_Task objective_:
Leaving out the images, return the data below exactly as it is written.

_Input records_:
★ ★ ★ ★ ★

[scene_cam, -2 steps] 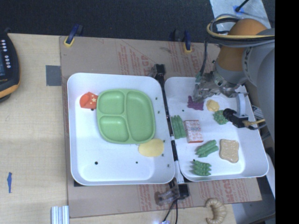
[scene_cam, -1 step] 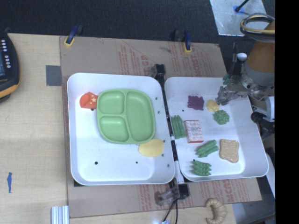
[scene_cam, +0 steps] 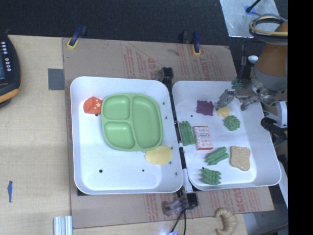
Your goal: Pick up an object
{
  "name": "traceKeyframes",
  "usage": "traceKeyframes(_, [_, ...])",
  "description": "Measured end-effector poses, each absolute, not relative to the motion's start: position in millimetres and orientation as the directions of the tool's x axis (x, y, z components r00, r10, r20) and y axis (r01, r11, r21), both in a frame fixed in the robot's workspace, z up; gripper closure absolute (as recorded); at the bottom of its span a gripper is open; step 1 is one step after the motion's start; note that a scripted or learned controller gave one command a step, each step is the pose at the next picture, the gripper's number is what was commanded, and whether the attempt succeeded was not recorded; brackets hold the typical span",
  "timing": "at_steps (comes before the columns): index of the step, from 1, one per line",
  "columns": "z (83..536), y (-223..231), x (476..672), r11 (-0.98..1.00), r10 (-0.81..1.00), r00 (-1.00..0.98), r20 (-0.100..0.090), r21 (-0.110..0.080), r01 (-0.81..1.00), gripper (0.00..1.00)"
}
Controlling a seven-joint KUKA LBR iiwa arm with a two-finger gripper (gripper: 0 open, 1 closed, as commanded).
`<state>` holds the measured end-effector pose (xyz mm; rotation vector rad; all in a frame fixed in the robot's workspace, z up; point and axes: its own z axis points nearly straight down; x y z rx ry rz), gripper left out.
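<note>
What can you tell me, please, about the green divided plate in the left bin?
The green divided plate is a pale green tray with rounded corners, plastic by its look, split into three compartments with nothing in them. It lies flat, slightly turned, in the upper middle of the left bin. A red piece sits against its upper left edge and a yellow piece against its lower right corner.
</note>
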<state>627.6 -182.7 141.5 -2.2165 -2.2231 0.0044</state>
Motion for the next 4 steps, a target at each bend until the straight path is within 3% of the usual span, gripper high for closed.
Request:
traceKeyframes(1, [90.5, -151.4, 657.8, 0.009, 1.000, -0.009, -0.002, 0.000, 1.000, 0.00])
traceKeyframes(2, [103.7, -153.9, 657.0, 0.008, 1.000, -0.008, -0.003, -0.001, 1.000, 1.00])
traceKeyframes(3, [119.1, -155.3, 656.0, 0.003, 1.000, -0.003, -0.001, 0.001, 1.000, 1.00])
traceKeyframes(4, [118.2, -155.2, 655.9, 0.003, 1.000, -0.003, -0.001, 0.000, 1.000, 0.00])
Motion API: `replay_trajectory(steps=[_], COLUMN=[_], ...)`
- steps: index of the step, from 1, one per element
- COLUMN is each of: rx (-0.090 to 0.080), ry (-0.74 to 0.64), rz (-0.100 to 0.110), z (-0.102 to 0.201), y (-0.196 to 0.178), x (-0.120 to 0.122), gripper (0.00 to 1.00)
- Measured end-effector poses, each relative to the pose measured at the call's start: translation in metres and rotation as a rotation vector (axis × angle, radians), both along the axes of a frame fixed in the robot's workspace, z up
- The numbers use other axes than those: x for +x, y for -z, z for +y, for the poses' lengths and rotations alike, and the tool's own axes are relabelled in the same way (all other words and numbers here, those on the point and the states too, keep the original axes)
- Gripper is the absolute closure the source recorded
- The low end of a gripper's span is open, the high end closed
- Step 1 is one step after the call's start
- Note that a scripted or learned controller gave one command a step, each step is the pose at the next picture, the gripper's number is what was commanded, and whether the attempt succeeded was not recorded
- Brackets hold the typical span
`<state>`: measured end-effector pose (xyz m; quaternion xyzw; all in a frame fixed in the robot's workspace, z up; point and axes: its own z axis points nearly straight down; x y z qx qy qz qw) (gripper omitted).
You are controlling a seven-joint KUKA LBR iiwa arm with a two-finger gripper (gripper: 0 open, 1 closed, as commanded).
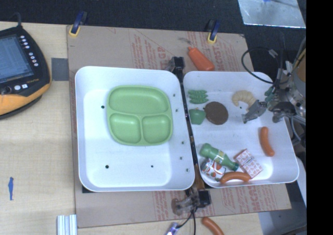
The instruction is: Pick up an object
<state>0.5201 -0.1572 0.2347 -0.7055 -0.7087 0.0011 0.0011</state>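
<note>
The task names no particular object, and the nearest candidates all lie in the right bin (291, 174). Closest is a croissant (243, 98), near the bin's far edge toward its right side, its curved body running roughly along that edge. An orange-red sausage (267, 141) lies by the bin's right edge, its long axis running from far to near, slightly slanted.

The gripper (264, 110) hangs over the bin's right part, between the two: the croissant is just beside it toward the far-left, the sausage just beside it toward the near edge. Its two dark fingers are spread apart with nothing between them. Either piece looks reachable with a short move; for the sausage, the fingers would need to close across its narrow width.

Further left in the same bin sit a brown round patty (216, 113), a green toy pepper (196, 116) and green pea pods (197, 95) by the left edge. At the near edge cluster a green bottle (217, 155), a red-and-white packet (248, 162) and a hot dog (234, 178).

The left bin (93, 171) carries a green divided plate (140, 115). Outside the bins, a carrot (200, 59) lies on the cardboard just beyond the right bin's far edge.
</note>
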Motion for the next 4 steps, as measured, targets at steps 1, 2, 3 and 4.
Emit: replay_trajectory(steps=[1,2,3,4], rx=[-0.001,0.0,-0.003,-0.003], ry=[0.0,-0.002,-0.006,-0.006], rz=[0.003,0.002,0.002,0.002], z=[-0.055,-0.054,-0.056,-0.056], y=[0.042,0.144,0.133,0.133], x=[0.006,0.009,0.009,0.009], gripper=[0.0,0.0,1.0,0.0])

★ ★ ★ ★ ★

_Task response_:
[scene_cam, -2 steps] 
[scene_cam, -1 step] 
[scene_cam, +0 steps] 
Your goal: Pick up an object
{
  "name": "traceKeyframes",
  "usage": "traceKeyframes(_, [_, ...])",
  "description": "Measured end-effector poses, each absolute, not relative to the motion's start: position in millimetres and orientation as the directions of the tool's x axis (x, y, z components r00, r10, r20) and y axis (r01, r11, r21), both in a frame fixed in the robot's workspace, z up; gripper closure absolute (as recorded); at the bottom of its span a gripper is open; step 1 is one step after the motion's start; note that a scripted or learned controller gave one command a step, each step is the pose at the next picture, the gripper's number is what was commanded, and whether the attempt succeeded was not recorded; brackets hold the typical span",
  "timing": "at_steps (comes before the columns): index of the step, from 1, one per line",
  "columns": "z (83..536), y (-223..231), x (476..672), r11 (-0.98..1.00), r10 (-0.81..1.00), r00 (-1.00..0.98), r20 (-0.100..0.090), r21 (-0.110..0.080), r01 (-0.81..1.00), gripper (0.00..1.00)"
}
Controlling a seven-joint KUKA LBR iiwa arm with a two-finger gripper (gripper: 0 open, 1 closed, as commanded).
`<state>` holds the measured end-effector pose (xyz mm; rotation vector rad; all in a frame fixed in the robot's workspace, z up; point and axes: its own z axis points nearly straight down; x y z rx ry rz), gripper left out.
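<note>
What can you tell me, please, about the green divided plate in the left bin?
The green divided plate is a pale green tray with rounded corners, plastic by its look, split into three compartments with nothing in them. It lies flat, slightly turned, in the upper middle of the left bin. A red piece sits against its upper left edge and a yellow piece against its lower right corner.
</note>
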<state>627.6 -182.7 141.5 -2.2165 -2.2231 0.0044</state>
Motion for the next 4 steps, a target at each bend until the straight path is within 3% of the usual span, gripper high for closed.
Request:
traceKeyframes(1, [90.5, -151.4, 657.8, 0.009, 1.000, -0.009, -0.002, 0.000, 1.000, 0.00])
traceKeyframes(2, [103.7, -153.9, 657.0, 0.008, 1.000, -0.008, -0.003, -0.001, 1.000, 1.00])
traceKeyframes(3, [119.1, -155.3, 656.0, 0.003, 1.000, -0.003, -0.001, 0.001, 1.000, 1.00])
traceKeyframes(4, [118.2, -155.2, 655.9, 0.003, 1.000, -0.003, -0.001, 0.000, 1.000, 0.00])
Motion API: `replay_trajectory(steps=[_], COLUMN=[_], ...)`
- steps: index of the step, from 1, one per element
- COLUMN is each of: rx (-0.090 to 0.080), ry (-0.74 to 0.64), rz (-0.100 to 0.110), z (-0.102 to 0.201), y (-0.196 to 0.178), x (-0.120 to 0.122), gripper (0.00 to 1.00)
- Measured end-effector poses, each relative to the pose measured at the call's start: translation in metres and rotation as a rotation vector (axis × angle, radians), both along the axes of a frame fixed in the robot's workspace, z up
- The numbers use other axes than those: x for +x, y for -z, z for +y, for the poses' lengths and rotations alike, and the tool's own axes are relabelled in the same way (all other words and numbers here, those on the point and the states too, keep the original axes)
- Gripper is the absolute closure the source recorded
- The low end of a gripper's span is open, the high end closed
- Step 1 is one step after the call's start
- Note that a scripted or learned controller gave one command a step, each step is the pose at the next picture, the gripper's number is what was commanded, and whether the attempt succeeded was not recorded
- Brackets hold the typical span
`<state>`: measured end-effector pose (xyz m; quaternion xyzw; all in a frame fixed in the robot's workspace, z up; point and axes: its own z axis points nearly straight down; x y z qx qy qz qw) (gripper omitted).
You are controlling a seven-joint KUKA LBR iiwa arm with a two-finger gripper (gripper: 0 open, 1 closed, as commanded).
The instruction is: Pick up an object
<state>0.5201 -0.1572 0.2347 -0.7055 -0.7087 0.0011 0.0011</state>
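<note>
The task names no particular object, and the nearest candidates all lie in the right bin (291, 174). Closest is a croissant (243, 98), near the bin's far edge toward its right side, its curved body running roughly along that edge. An orange-red sausage (267, 141) lies by the bin's right edge, its long axis running from far to near, slightly slanted.

The gripper (264, 110) hangs over the bin's right part, between the two: the croissant is just beside it toward the far-left, the sausage just beside it toward the near edge. Its two dark fingers are spread apart with nothing between them. Either piece looks reachable with a short move; for the sausage, the fingers would need to close across its narrow width.

Further left in the same bin sit a brown round patty (216, 113), a green toy pepper (196, 116) and green pea pods (197, 95) by the left edge. At the near edge cluster a green bottle (217, 155), a red-and-white packet (248, 162) and a hot dog (234, 178).

The left bin (93, 171) carries a green divided plate (140, 115). Outside the bins, a carrot (200, 59) lies on the cardboard just beyond the right bin's far edge.
</note>
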Motion for the next 4 steps, as measured, targets at steps 1, 2, 3 and 4.
Emit: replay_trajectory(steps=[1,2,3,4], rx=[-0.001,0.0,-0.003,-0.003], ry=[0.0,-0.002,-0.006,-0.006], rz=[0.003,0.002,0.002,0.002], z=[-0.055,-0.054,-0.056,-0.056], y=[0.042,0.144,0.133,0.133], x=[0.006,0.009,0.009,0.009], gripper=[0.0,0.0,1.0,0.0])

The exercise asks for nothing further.